Uren, U.S. Pat. No. 2,481,051, and Cheng Yul Cha, et al., U.S. Pat. No. 4,076,312, teach the use of gas removal means downstream of an in situ oil shale retort for removing off-gases. The figures in these patents show that the gas is removed on a nonselective basis with no attempt whatsoever to selectively draw gases from various points in the retort. There is no teaching or suggestion in these patents that gas can be removed so as to control the position or disposition of the flame front. McCollum U.S. Ser. No. 925,178 now U.S. Pat. No. 4,199,026; Ginsburgh, et al., U.S. Ser. No. 925,176 now U.S. Pat. No. 4,210,867; and Ginsburgh, et al., U.S. Ser. No. 925,177 now U.S. Pat. No. 4,210,868; all filed July 17, 1978, are directed to methods for locating underground combustion. These patent applications are especially directed towards locating the position and disposition of flame fronts advancing through underground in situ oil shale retorts. Ginsburgh, et al., U.S. Ser. No. 925,181 filed July 17, 1978, is directed to a method of controlling the flame front during the in situ combustion of the subterranean carbonaceous material. This patent application teaches locating the position of the flame front and then controlling such flame front through various methods such as the control of gas flowing into the in situ retort. None of the above patent applications teaches or suggests the controlled removal of gases from a retort so as to affect the disposition of a flame front.

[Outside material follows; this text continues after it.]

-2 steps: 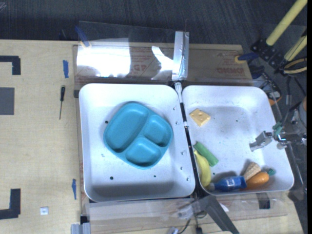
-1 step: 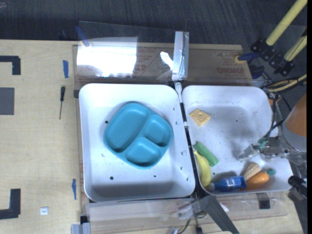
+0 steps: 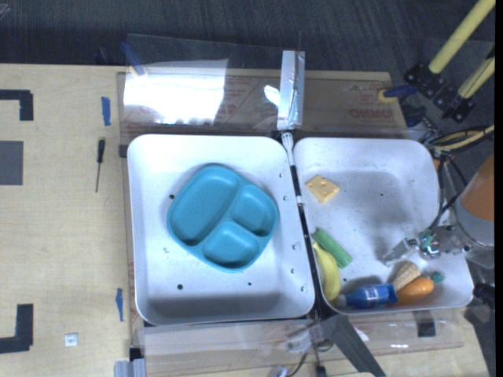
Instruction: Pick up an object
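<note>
Cone (image 3: 404, 274) just below end effector (image 3: 402, 248)

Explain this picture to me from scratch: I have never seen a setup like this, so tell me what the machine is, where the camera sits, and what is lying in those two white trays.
One fixed camera looks down at a slant on a wooden bench bearing two shallow white bins. The machine is a robot arm, grey with an orange band, reaching in from the right. Its gripper, a two-finger claw, hangs over the right bin, just above the carrot. Nothing is visibly held between its fingers.

The left bin holds a blue divided plate. The right bin holds toy food: a cheese wedge, a green vegetable piece, a banana, a blue bottle, a cone-shaped piece and an orange carrot.
</note>
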`<state>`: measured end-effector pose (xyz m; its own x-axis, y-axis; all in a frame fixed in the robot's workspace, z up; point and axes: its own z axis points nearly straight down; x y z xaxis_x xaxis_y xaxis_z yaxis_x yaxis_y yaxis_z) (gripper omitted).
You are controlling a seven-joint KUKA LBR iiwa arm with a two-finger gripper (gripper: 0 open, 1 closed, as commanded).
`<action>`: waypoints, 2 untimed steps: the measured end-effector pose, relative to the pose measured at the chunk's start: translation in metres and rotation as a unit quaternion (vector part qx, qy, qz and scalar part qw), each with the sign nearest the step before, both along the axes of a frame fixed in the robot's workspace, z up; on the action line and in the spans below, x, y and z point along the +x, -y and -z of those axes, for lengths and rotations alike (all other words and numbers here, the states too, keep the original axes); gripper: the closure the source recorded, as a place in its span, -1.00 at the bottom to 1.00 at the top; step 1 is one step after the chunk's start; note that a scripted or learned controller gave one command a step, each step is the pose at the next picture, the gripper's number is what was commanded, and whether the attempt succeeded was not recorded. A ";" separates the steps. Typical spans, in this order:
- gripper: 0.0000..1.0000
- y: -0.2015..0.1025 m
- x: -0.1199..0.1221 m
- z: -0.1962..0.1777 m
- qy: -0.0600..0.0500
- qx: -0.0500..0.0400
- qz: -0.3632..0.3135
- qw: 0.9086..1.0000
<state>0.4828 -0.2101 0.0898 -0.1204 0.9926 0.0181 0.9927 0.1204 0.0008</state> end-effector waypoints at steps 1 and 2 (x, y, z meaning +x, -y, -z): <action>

It is an object of this invention to provide a method for controlling the flame front advance and position in an underground combustion zone, especially in an underground in situ oil shale retort.

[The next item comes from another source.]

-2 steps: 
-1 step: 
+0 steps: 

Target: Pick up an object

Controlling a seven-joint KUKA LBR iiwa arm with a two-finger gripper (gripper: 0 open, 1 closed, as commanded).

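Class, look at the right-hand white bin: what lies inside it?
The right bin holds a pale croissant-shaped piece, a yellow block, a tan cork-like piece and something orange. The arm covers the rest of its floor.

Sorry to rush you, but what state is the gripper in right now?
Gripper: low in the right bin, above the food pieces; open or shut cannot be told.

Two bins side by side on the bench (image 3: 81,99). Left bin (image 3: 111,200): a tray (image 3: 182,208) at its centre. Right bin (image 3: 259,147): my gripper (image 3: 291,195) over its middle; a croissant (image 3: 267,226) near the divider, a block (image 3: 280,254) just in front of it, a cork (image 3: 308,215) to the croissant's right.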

It is an object of this invention to provide a process for the efficient recovery of energy from underground deposits of hydrocarbon so that higher yields of energy can be recovered from a given deposit.
It is an object of this invention to prevent the overloading of off-gas recovery systems attendant to underground combustion processes and preventing dangerous gas compositions in off-gas recovery systems.
It is further an object of this invention to provide a method and apparatus for locating and detecting flame front advance.